I reply immediately and tell him Jim’s story of Harold Pringle, adding only what Jim told me later that night, more than a year and a half earlier, that the firing squad was made up of men who’d been taken out of battle with shell shock and most have them had not held a rifle since. 

I tell him Harold is buried at the Caserta War Cemetery.


October 14, 2009, at 1:29 AM Nicholas Mayne wrote:

Dear Mum,

Oh— this is so cool. I am all over this. I am excited. This is my horoscope for today: 

‘You learn something big – but not earth-shattering – late in the day, and while you need to adjust your plans, you are more than up to the challenge.’ 

As for adjusting plans, I am excited for it. Feels like the Divinvi Code! It looks like I can get there quite easily by train, of all things, from Ortona to Caserta.


October 14, 2009 at 5:18 PM Laurel Deedrick-Mayne wrote
Oh, fantastic! Your message gave me tears, to think you will probably actually get there. Yes, a Canadian flag or (I don't know if you there's any poppies around this time of year or a little bundle of flowers) and a maybe a little note that he is not forgotten. My friend Jim (the veteran) has started lobbying the government for a full pardon.
Sometimes I wonder why I embarked on such a long and arduous journey as writing the novel (it isn't very good) but maybe moments like this provide the answer. Can't wait to hear how you make out.
Love and good luck… Mum

19-Oct-2009

So yesterday I completed my mission. I walked the 40 minutes there and back (both ways) from the train station, in the rain, with both my packs on my back just to imagine. I stopped at a flower shop where they made up a little bouquet for and onto which I attached the note I wrote and the Canadian flag I tore off my bag. I arrived at the gate and it was locked, but I had the code and entered it and unlocked it and felt like I was in sort of story or special club. Harold Pringle is actually in plot VIII not VII as every document says. Grounds are beautifully kept.

I placed the flowers and sang the National Anthem and took a moment of silence as the rain fell all around. 


The note read:

Harold Josef Pringle – You are not forgotten, and people live who wish your innocence honoured and your charge pardoned. And it is to you, soldier, son, friend and your brothers in arms that I owe the life of peace I share with my family in Canada and that many other in the world share or strive toward today. You are not forgotten. May you rest in peace.

-Nicholas Mayne


November, 2025

That 21-year-old is now married and a father.

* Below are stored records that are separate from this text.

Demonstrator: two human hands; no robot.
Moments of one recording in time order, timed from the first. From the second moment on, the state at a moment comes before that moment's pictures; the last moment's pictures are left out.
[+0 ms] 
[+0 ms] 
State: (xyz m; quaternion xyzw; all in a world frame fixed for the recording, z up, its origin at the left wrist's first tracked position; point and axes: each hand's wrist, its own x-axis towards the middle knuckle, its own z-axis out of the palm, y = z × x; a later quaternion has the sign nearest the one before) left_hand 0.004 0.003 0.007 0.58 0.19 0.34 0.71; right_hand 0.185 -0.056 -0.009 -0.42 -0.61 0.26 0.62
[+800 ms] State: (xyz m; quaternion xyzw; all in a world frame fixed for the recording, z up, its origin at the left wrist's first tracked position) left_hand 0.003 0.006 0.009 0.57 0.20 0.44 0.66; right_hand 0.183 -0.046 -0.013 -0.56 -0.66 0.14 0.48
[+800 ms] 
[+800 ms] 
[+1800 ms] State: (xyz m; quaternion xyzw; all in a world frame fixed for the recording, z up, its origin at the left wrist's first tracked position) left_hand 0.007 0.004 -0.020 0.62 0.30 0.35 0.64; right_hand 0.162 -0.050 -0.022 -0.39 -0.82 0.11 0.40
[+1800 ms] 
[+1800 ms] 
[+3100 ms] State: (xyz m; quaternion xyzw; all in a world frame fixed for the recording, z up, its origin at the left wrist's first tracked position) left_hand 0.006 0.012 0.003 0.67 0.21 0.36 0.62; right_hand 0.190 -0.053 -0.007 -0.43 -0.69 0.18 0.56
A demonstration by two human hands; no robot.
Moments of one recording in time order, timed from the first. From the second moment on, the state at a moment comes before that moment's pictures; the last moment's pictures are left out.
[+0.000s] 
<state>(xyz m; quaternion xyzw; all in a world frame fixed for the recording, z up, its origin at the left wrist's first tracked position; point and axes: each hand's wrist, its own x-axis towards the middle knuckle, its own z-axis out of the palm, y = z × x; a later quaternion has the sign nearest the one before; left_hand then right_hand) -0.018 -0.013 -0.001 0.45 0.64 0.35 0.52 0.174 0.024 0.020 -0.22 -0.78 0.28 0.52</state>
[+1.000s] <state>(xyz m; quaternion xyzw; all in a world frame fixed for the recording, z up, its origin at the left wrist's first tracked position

That 49-year-old is now a full-fledged senior citizen.

Jim Ronan who dreamed of a pardon for Harold Pringle, passed away July 4, 2012

Harold Pringle still rests – unpardoned – in Caserta. 


They shall not grow old, as we that are left grow old:

Age shall not weary them, nor the years condemn.

At the going down of the sun and in the morning

We will remember them.

-excerpt from the poem, For The Fallen, by Laurence Binyon


*Bless ‘Em All, a popular song during WWII by Vera Lynn * Eversharp – a fountain pen, the slogan being “Write, with Eversharp.”